Task objective:
In the records below, find the line containing "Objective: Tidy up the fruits" and the line containing "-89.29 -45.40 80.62". Give again exactly those lines and every line between them, omitting the pictures.
# # # # # # #
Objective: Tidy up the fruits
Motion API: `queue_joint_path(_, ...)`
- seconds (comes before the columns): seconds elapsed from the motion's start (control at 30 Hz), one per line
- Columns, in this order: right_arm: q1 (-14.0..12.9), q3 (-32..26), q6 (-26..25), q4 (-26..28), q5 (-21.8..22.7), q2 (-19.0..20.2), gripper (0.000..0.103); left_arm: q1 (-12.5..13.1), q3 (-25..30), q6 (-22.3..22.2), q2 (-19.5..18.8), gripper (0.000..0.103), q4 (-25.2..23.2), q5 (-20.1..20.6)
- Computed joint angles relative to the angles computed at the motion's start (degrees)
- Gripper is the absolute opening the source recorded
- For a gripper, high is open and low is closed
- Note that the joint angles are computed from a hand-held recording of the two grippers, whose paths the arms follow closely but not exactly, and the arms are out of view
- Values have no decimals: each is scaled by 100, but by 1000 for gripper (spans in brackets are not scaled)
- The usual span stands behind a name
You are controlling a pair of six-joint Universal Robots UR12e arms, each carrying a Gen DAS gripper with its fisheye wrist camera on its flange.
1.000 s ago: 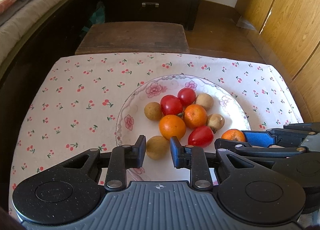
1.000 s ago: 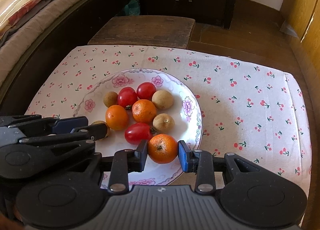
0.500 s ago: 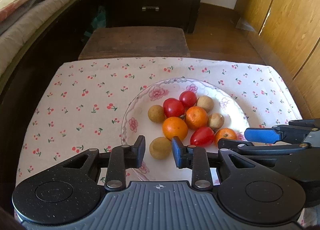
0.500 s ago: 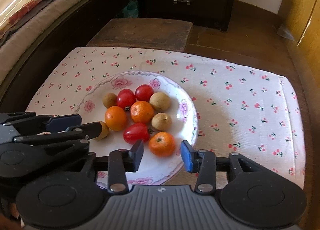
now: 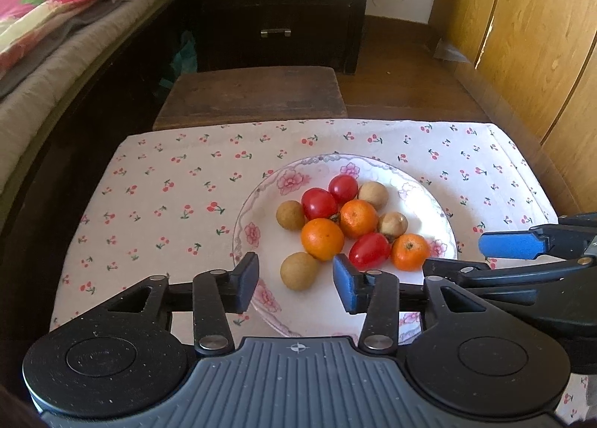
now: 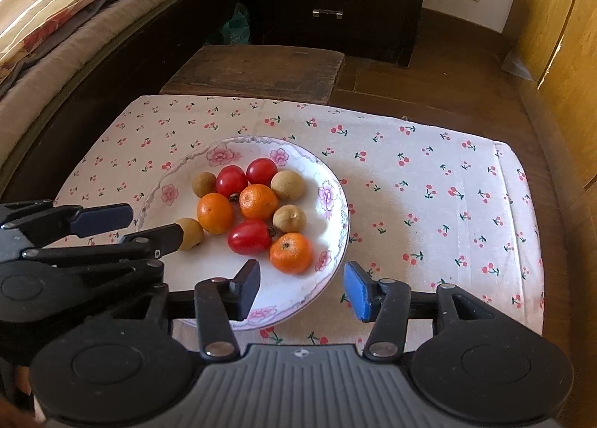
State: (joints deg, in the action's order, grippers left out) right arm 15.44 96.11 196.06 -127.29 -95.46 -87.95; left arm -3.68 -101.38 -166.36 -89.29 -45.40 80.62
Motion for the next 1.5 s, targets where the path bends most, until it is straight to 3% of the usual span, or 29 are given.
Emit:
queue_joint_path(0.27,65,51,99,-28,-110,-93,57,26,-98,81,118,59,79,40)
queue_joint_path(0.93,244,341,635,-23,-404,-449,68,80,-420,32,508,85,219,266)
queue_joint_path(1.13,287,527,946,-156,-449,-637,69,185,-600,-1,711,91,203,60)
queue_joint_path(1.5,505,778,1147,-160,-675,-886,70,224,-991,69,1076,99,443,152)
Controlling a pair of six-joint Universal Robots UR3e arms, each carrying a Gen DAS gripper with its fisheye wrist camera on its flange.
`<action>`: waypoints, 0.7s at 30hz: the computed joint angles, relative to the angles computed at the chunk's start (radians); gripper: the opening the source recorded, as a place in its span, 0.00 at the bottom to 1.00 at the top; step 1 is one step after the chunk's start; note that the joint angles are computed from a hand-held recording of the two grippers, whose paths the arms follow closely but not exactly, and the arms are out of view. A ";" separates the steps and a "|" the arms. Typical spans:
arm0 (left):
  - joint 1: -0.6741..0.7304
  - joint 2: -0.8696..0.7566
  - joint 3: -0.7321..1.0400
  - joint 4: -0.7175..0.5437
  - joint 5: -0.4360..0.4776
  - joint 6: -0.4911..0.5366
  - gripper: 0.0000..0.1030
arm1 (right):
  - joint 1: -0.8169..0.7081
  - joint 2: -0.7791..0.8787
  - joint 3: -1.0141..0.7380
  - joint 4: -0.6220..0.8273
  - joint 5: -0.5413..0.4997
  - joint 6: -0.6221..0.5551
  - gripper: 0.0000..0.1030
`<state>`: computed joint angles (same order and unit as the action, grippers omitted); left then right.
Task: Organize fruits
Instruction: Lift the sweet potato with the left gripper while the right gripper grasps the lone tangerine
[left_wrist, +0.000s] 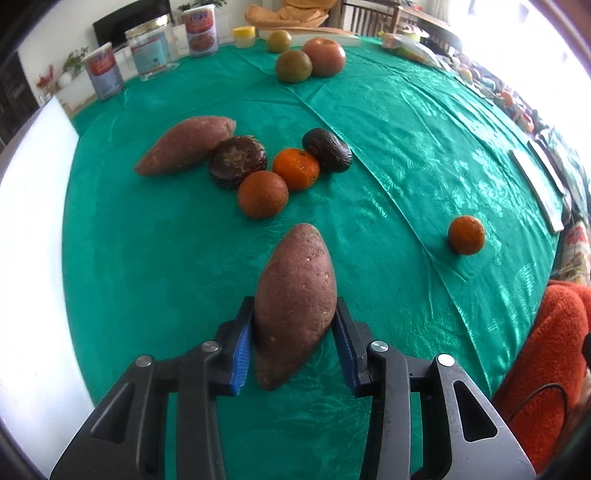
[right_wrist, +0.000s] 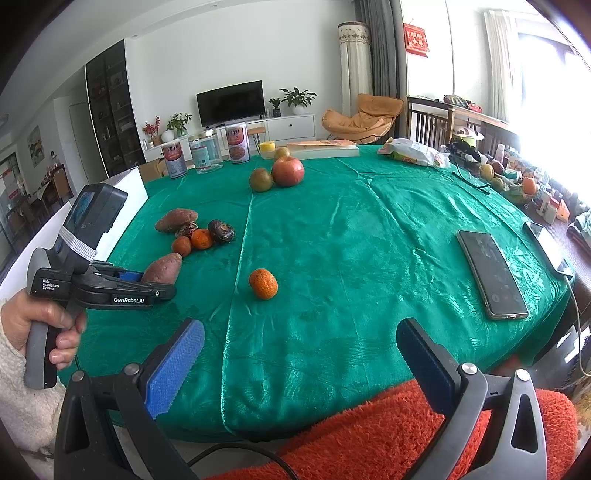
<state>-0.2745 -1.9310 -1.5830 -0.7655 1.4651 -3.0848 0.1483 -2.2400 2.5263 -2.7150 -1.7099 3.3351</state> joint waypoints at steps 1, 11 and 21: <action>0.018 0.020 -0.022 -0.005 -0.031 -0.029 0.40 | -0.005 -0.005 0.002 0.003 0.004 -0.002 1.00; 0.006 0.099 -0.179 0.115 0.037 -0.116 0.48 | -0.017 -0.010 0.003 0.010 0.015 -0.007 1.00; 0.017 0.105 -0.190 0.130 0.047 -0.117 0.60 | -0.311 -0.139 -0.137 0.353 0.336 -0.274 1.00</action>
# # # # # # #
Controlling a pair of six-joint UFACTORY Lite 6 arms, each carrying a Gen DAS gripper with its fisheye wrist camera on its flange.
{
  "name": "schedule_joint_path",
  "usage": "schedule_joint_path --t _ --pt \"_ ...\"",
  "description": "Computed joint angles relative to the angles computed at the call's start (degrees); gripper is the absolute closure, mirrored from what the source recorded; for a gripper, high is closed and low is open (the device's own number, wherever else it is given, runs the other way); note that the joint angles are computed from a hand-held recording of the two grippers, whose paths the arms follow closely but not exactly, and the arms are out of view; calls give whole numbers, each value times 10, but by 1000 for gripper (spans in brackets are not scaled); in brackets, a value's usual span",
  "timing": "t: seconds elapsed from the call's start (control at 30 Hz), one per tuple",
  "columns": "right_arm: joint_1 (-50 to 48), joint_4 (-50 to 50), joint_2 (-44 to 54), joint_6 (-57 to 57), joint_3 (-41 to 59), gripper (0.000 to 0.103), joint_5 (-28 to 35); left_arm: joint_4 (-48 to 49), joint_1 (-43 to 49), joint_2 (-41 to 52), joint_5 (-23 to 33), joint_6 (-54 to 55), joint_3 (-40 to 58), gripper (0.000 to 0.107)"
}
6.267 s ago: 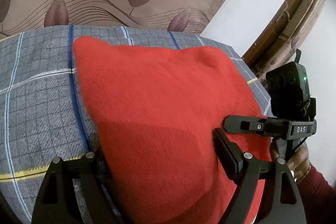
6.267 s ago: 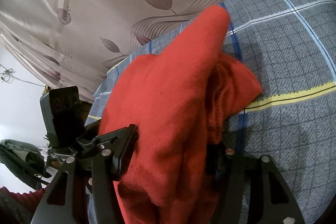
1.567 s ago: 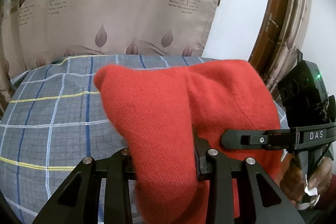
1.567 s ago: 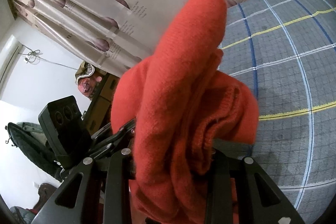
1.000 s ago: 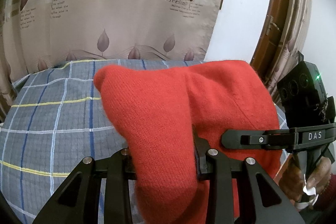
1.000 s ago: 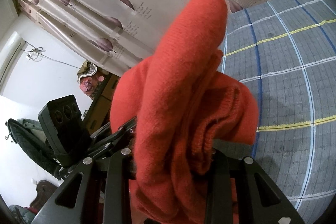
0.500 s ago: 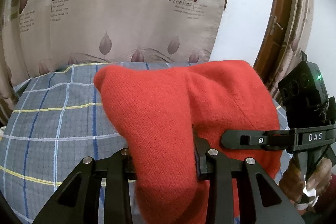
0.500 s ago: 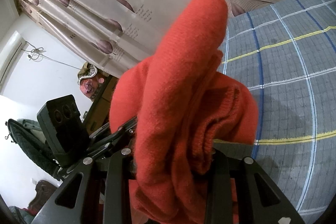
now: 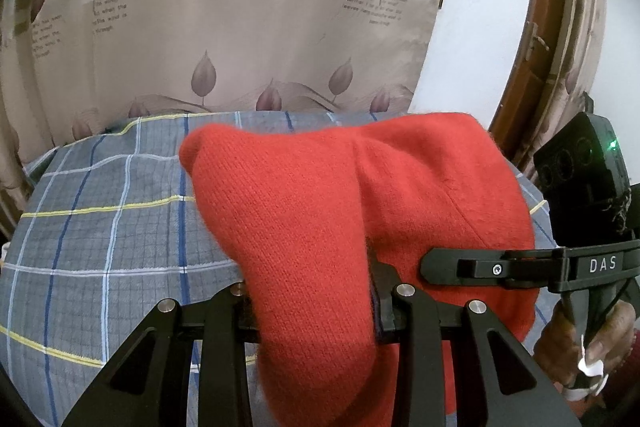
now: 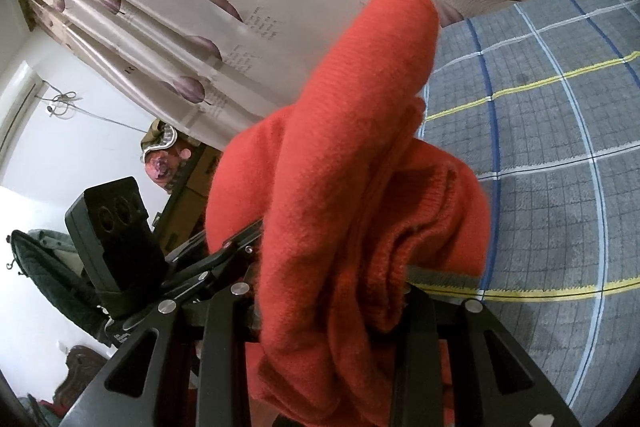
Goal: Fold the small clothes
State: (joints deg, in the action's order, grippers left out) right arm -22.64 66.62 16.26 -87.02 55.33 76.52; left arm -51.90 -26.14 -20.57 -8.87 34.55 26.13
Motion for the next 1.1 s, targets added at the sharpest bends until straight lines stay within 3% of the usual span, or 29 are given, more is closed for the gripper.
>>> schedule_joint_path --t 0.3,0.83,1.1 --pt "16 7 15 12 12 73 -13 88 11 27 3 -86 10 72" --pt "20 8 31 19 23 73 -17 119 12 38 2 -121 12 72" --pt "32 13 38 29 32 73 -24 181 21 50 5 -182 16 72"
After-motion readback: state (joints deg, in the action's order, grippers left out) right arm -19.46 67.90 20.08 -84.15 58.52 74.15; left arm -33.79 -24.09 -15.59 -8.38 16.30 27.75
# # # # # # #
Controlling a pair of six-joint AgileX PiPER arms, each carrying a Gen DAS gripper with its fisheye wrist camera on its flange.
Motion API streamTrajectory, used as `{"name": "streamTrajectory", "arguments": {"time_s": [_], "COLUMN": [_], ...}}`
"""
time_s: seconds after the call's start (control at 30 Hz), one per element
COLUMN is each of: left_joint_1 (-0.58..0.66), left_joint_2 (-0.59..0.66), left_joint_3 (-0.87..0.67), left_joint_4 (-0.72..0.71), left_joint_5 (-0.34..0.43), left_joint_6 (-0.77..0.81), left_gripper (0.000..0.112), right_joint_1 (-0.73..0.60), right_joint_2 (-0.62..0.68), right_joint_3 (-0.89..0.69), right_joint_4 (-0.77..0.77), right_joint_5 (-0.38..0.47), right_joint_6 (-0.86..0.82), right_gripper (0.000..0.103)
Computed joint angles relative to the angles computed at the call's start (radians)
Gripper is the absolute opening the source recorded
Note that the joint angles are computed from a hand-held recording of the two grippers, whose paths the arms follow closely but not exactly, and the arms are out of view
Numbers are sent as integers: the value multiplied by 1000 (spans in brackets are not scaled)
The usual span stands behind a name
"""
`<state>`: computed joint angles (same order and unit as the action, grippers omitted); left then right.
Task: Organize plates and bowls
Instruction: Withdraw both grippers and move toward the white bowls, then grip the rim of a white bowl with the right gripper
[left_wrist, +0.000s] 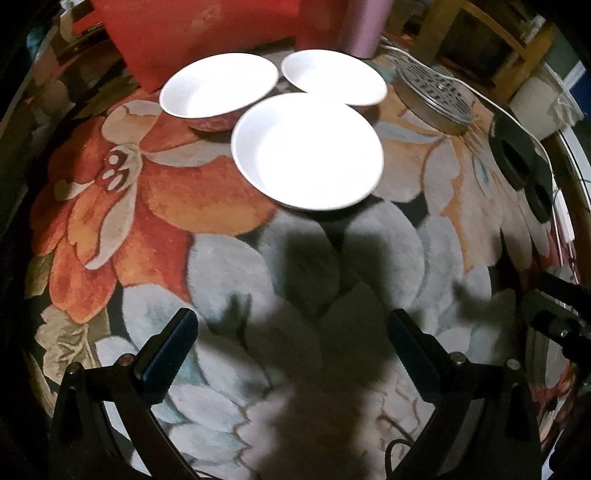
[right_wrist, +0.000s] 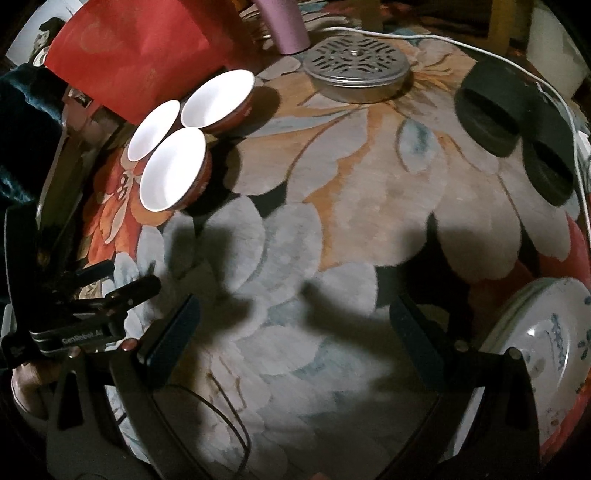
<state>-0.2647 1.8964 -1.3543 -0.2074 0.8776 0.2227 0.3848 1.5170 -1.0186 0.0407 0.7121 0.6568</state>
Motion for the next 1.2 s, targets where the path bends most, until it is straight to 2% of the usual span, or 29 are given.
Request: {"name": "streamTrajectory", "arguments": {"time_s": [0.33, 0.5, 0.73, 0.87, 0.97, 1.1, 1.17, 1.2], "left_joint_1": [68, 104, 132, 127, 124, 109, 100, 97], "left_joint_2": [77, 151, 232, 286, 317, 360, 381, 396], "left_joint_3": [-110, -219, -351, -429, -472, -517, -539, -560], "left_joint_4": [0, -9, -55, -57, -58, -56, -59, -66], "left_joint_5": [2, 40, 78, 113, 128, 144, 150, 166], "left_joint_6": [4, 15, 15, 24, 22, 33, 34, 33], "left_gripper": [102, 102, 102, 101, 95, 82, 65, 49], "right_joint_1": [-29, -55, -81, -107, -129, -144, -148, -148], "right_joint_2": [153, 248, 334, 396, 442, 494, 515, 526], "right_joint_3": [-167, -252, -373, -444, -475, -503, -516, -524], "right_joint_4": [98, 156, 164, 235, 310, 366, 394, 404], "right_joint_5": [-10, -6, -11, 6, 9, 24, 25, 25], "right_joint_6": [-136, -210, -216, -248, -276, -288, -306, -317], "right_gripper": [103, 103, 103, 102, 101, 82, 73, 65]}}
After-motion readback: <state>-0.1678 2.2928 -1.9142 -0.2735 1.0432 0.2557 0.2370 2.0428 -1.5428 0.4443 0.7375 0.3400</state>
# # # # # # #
Result for this task:
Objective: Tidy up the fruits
Motion API: `queue_joint_path(_, ...)`
- seconds (comes before the columns): seconds elapsed from the motion's start (control at 30 Hz), one per line
- Columns, in this order: right_arm: q1 (-14.0..12.9), q3 (-32..26), q6 (-26..25), q4 (-26..28), q5 (-21.8..22.7), q2 (-19.0..20.2), gripper (0.000..0.103); left_arm: q1 (-12.5..13.1), q3 (-25..30), q6 (-22.3..22.2), q2 (-19.5..18.8), gripper (0.000..0.103), q4 (-25.2..23.2), q5 (-20.1..20.6)
- Computed joint angles relative to the angles computed at the motion's start (degrees)
- Gripper is the absolute opening the source recorded
- For a gripper, high is open and low is closed
- Note that the joint angles are computed from a hand-held recording of the two grippers, whose paths the arms follow closely but not exactly, and the arms are out of view
- Values have no decimals: each is scaled by 100, but by 1000 for gripper (spans in brackets are not scaled)
- The usual span stands behind a name
You are controlling a pair of six-joint Universal Robots UR12e arms, each carrying a Gen DAS gripper with its fisheye wrist camera on its flange.
1.000 s ago: 
1.000 s ago: 
0.500 s ago: 
0.500 s ago: 
now: 
now: 
State: (joints deg, in the action's order, grippers left out) right arm 15.44 96.11 196.06 -127.29 -95.46 -87.95; left arm -3.68 -101.38 -166.36 -89.29 -45.40 80.62

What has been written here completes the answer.